Exercise requirements: Nothing in the data should change when you return it, but leave the pictures out.

Provided material:
BEGIN

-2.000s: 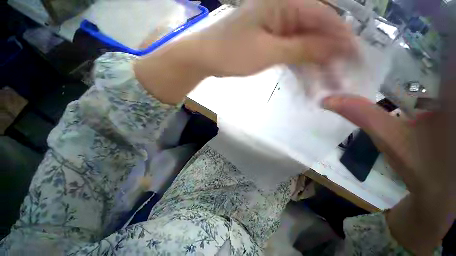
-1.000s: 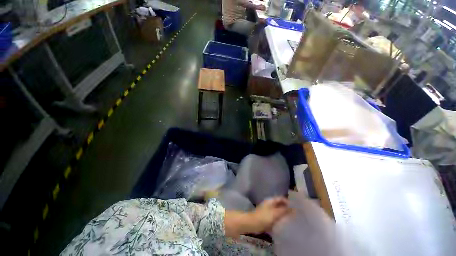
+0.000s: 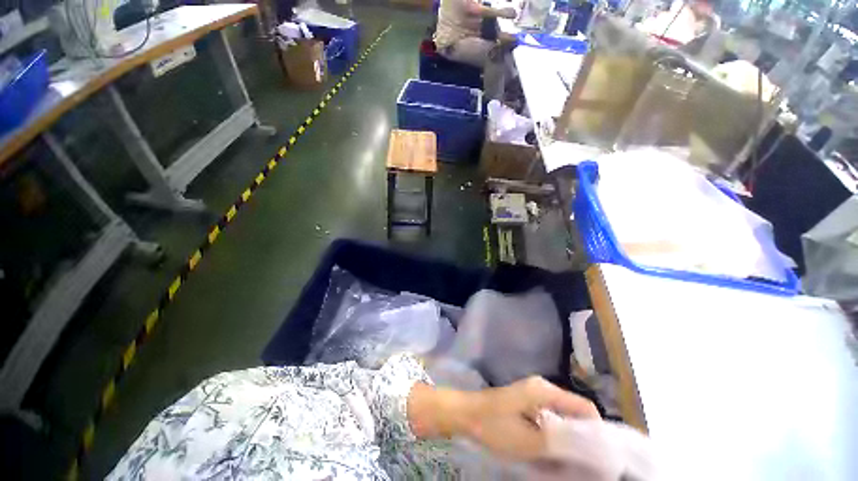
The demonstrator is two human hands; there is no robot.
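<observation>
My left hand is at the bottom centre, between the dark bin and the table edge. Its fingers are closed on a sheer pale fabric piece, which is blurred and cut off by the lower edge of the picture. The dark fabric-lined bin lies just beyond my sleeve, with clear plastic bags and greyish cloth in it. My right hand is out of the picture.
The white table with its wooden edge runs along the right. On it a blue plastic basket holds white sheets. A wooden stool, a blue crate and a seated person are farther ahead.
The view has swung left from the table to the bin and aisle. My right hand has left the picture. Since one second ago my left hand has shifted slightly right, still holding the fabric.
</observation>
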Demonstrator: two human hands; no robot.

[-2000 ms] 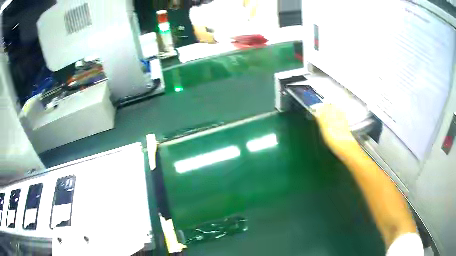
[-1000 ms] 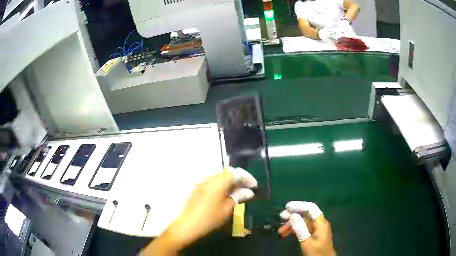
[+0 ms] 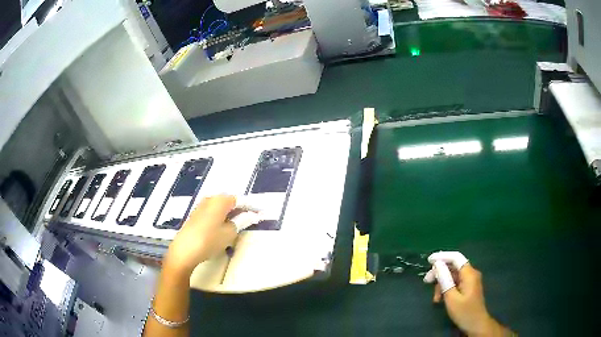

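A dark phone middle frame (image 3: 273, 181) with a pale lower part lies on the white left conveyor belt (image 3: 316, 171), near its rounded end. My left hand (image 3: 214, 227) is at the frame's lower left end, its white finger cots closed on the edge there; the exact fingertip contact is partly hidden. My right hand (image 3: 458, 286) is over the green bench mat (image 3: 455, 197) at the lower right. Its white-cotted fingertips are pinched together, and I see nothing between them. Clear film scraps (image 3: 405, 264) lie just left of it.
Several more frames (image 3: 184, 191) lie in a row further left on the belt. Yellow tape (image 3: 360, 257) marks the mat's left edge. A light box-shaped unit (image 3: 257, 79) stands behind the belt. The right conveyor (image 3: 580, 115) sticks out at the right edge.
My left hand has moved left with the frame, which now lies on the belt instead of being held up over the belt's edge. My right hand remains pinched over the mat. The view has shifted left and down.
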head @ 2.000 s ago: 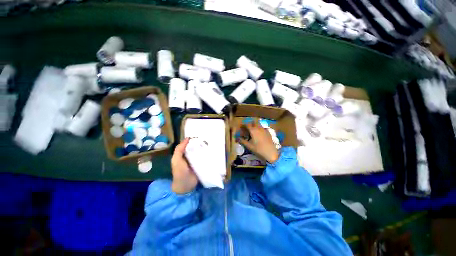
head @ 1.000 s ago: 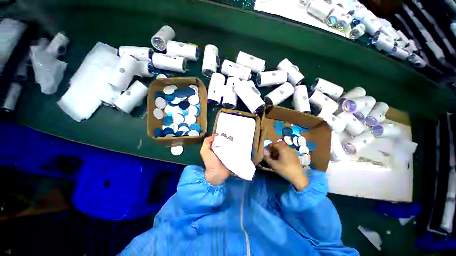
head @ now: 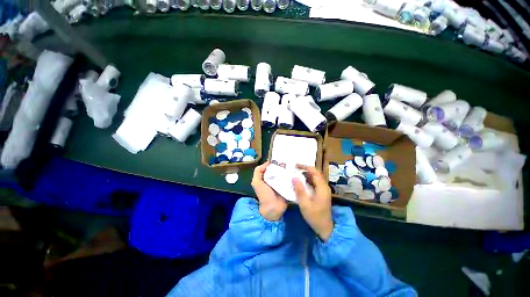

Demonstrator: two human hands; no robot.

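Note:
My left hand (head: 270,194) holds a white bag (head: 283,180) by its left side, over the front of the small bag box (head: 293,133). My right hand (head: 314,200) is on the right side of the same bag, thumb and fingers pressed on it. The bag looks flat; whether a disc is under my fingers cannot be seen. The bag box holds a flat white stack. The right disc box (head: 407,168) holds loose white and blue discs. The left disc box (head: 206,136) holds more discs, and one disc (head: 232,176) lies outside by its front edge.
White cylindrical units (head: 306,112) lie loose behind the boxes. Loose bags (head: 139,116) lie at the left. Purple-ended units (head: 447,112) lie by a cardboard sheet (head: 500,216) at the right. A packing tray (head: 43,139) is at far left. A blue stool (head: 164,217) stands below the bench.
My right hand has left the right disc box and come to the bag in my left hand. The view has shifted, so the bench things appear further right.

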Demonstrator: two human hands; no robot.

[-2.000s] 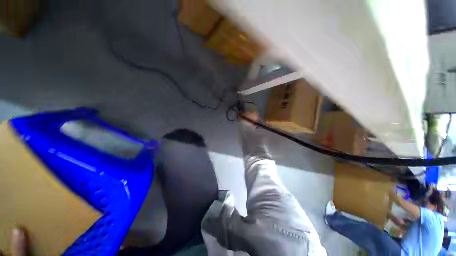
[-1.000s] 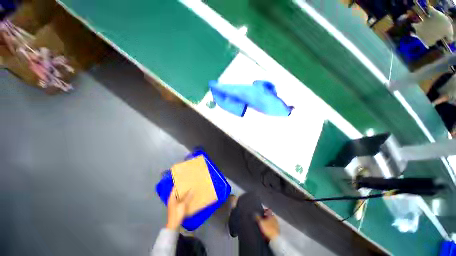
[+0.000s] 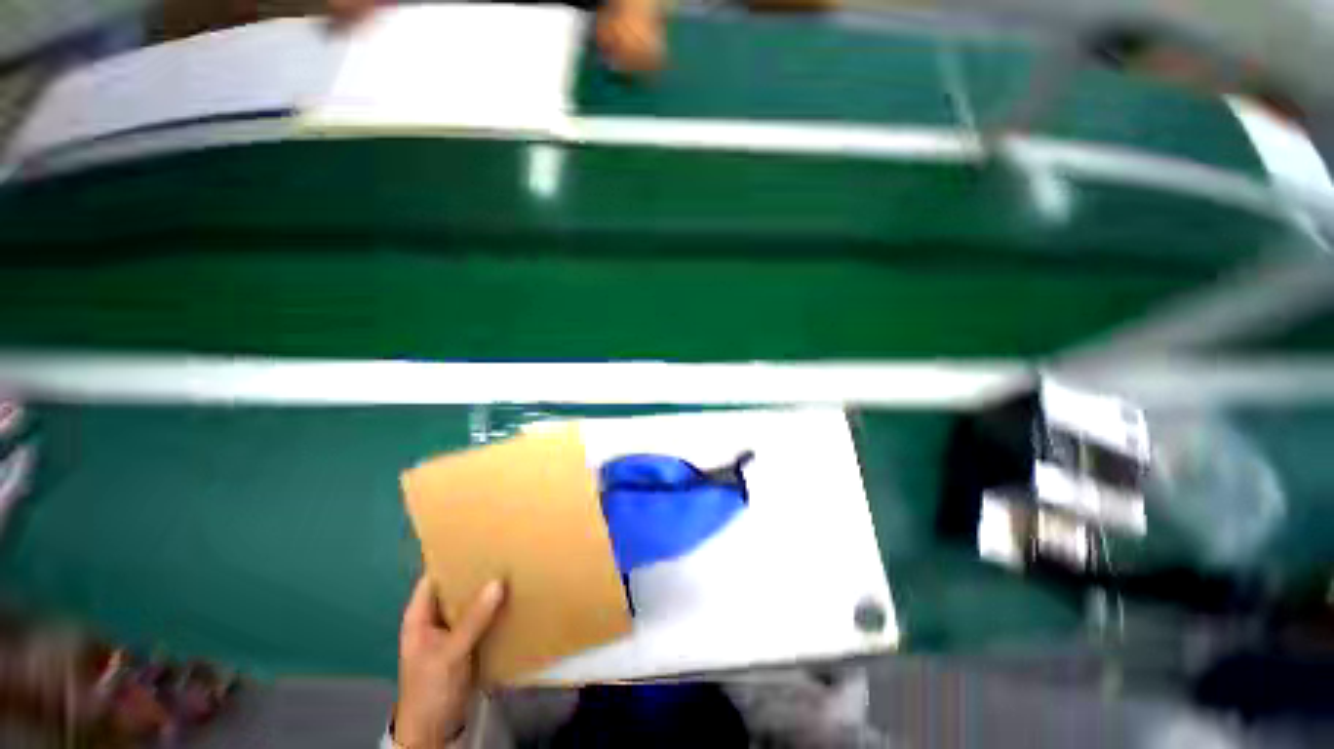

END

Finished exercise:
-2.000s: 
-1.000s: 
+0.000s: 
The demonstrator is two human hands; there is no robot.
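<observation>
My left hand is at the bottom centre, between the dark bin and the table edge. Its fingers are closed on a sheer pale fabric piece, which is blurred and cut off by the lower edge of the picture. The dark fabric-lined bin lies just beyond my sleeve, with clear plastic bags and greyish cloth in it. My right hand is out of the picture.
The white table with its wooden edge runs along the right. On it a blue plastic basket holds white sheets. A wooden stool, a blue crate and a seated person are farther ahead.
The view has swung left from the table to the bin and aisle. My right hand has left the picture. Since one second ago my left hand has shifted slightly right, still holding the fabric.
</observation>
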Demonstrator: two human hands; no robot.

[-2000 ms] 
[-1000 ms] 
[+0 ms] 

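A dark phone middle frame (image 3: 273, 181) with a pale lower part lies on the white left conveyor belt (image 3: 316, 171), near its rounded end. My left hand (image 3: 214, 227) is at the frame's lower left end, its white finger cots closed on the edge there; the exact fingertip contact is partly hidden. My right hand (image 3: 458, 286) is over the green bench mat (image 3: 455, 197) at the lower right. Its white-cotted fingertips are pinched together, and I see nothing between them. Clear film scraps (image 3: 405, 264) lie just left of it.
Several more frames (image 3: 184, 191) lie in a row further left on the belt. Yellow tape (image 3: 360, 257) marks the mat's left edge. A light box-shaped unit (image 3: 257, 79) stands behind the belt. The right conveyor (image 3: 580, 115) sticks out at the right edge.
My left hand has moved left with the frame, which now lies on the belt instead of being held up over the belt's edge. My right hand remains pinched over the mat. The view has shifted left and down.
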head @ 2.000 s ago: 
head @ 1.000 s ago: 
head @ now: 

Demonstrator: two human hands; no robot.

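Note:
My left hand (head: 270,194) holds a white bag (head: 283,180) by its left side, over the front of the small bag box (head: 293,133). My right hand (head: 314,200) is on the right side of the same bag, thumb and fingers pressed on it. The bag looks flat; whether a disc is under my fingers cannot be seen. The bag box holds a flat white stack. The right disc box (head: 407,168) holds loose white and blue discs. The left disc box (head: 206,136) holds more discs, and one disc (head: 232,176) lies outside by its front edge.
White cylindrical units (head: 306,112) lie loose behind the boxes. Loose bags (head: 139,116) lie at the left. Purple-ended units (head: 447,112) lie by a cardboard sheet (head: 500,216) at the right. A packing tray (head: 43,139) is at far left. A blue stool (head: 164,217) stands below the bench.
My right hand has left the right disc box and come to the bag in my left hand. The view has shifted, so the bench things appear further right.
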
Demonstrator: two human hands; no robot.

[-2.000s] 
[-1.000s] 
[+0.000s] 

There is no more to the answer.